### Prompt
Could you copy the data that follows exactly as written, but drop the pictures?
===============
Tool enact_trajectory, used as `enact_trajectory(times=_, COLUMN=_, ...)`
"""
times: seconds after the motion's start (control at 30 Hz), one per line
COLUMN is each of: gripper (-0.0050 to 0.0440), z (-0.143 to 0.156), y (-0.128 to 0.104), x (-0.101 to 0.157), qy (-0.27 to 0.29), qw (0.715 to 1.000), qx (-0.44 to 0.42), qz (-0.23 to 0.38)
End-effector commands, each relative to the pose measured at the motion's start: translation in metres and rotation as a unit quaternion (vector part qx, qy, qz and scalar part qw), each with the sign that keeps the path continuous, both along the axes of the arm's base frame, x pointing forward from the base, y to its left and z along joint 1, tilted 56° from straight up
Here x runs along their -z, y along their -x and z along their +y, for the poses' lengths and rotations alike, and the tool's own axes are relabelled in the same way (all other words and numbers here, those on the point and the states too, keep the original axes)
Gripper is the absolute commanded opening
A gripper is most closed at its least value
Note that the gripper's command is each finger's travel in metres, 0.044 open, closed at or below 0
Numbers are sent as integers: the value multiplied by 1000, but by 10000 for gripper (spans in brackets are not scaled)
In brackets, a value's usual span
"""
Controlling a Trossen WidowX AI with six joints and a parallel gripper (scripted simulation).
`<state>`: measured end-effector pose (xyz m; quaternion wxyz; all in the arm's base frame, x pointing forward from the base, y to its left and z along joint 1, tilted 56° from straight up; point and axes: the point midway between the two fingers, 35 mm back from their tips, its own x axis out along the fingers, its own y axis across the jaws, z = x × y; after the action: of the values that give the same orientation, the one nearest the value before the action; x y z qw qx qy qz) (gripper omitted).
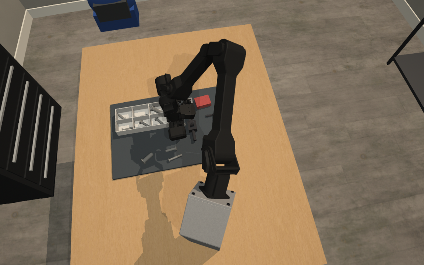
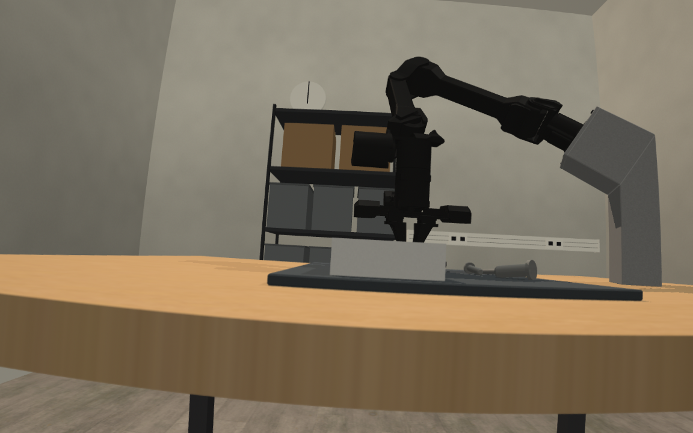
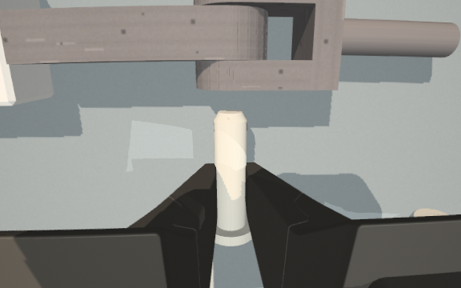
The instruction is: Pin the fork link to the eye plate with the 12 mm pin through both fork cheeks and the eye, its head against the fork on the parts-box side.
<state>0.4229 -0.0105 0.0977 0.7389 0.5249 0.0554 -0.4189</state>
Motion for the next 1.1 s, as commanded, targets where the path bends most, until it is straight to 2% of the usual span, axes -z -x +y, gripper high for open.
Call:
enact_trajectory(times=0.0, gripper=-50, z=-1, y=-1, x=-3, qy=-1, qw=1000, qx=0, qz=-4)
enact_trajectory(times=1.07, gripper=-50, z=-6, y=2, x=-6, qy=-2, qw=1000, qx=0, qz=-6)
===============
### Answer area
Tool enact_trajectory, used as `enact_trajectory(times=_, COLUMN=_, ...)`
"""
times: seconds after the motion's start (control at 30 Hz), one per line
COLUMN is each of: gripper (-0.0050 to 0.0440), z (-0.143 to 0.156), y (-0.128 to 0.104), x (-0.101 to 0.157), qy (-0.27 to 0.29), qw (0.715 to 1.000), qx (-0.44 to 0.42), qz (-0.23 to 0.38)
End-effector commands, each relative to the pose measured at the motion's start: translation in metres and rotation as a unit quaternion (vector part qx, qy, qz and scalar part qw), each with the sign that keeps the path continuous, both along the axes of the arm's base frame, x pointing forward from the base, y to its left and z along joint 1, tilted 56° from straight up
Here x runs along their -z, y along their -x and z along their +y, for the poses' lengths and rotations alike, and the tool's own axes are relabelled in the same way (all other words and numbers here, those on the point and the states too, keep the original axes)
Gripper is the absolute commanded opening
A gripper is most closed at its least value
Note that the gripper's command is each finger's travel in metres, 0.044 open, closed at or below 0
Numbers are sent as integers: the value multiplied by 1000, but by 10000 for gripper (spans in brackets are not scaled)
In brackets, a value's usual span
"""
Controlling a Trossen WidowX AI with six joints and a parallel gripper (scripted simulation).
`<state>`: measured end-effector pose (xyz m; quaternion wxyz; all in the arm's base frame, x pointing forward from the base, y to its left and z along joint 1, tilted 56° from straight up; point and axes: the point midway between the two fingers, 35 mm back from their tips, its own x axis out along the fingers, its own y axis across the jaws, z = x × y; after the action: of the values that give the same orientation, the one nearest the value before the action; x y z qw qx qy qz) (gripper omitted).
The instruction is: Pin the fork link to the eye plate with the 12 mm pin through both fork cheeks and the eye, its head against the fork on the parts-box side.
<state>0.4229 -0.0105 0.0977 0.7389 0.5249 0.0554 -0.4189</state>
Motion for the next 1.1 s, as commanded, targets where the path bends most, until it is straight to 2% of the usual span, axes -z -x +y, gripper high for open.
Call:
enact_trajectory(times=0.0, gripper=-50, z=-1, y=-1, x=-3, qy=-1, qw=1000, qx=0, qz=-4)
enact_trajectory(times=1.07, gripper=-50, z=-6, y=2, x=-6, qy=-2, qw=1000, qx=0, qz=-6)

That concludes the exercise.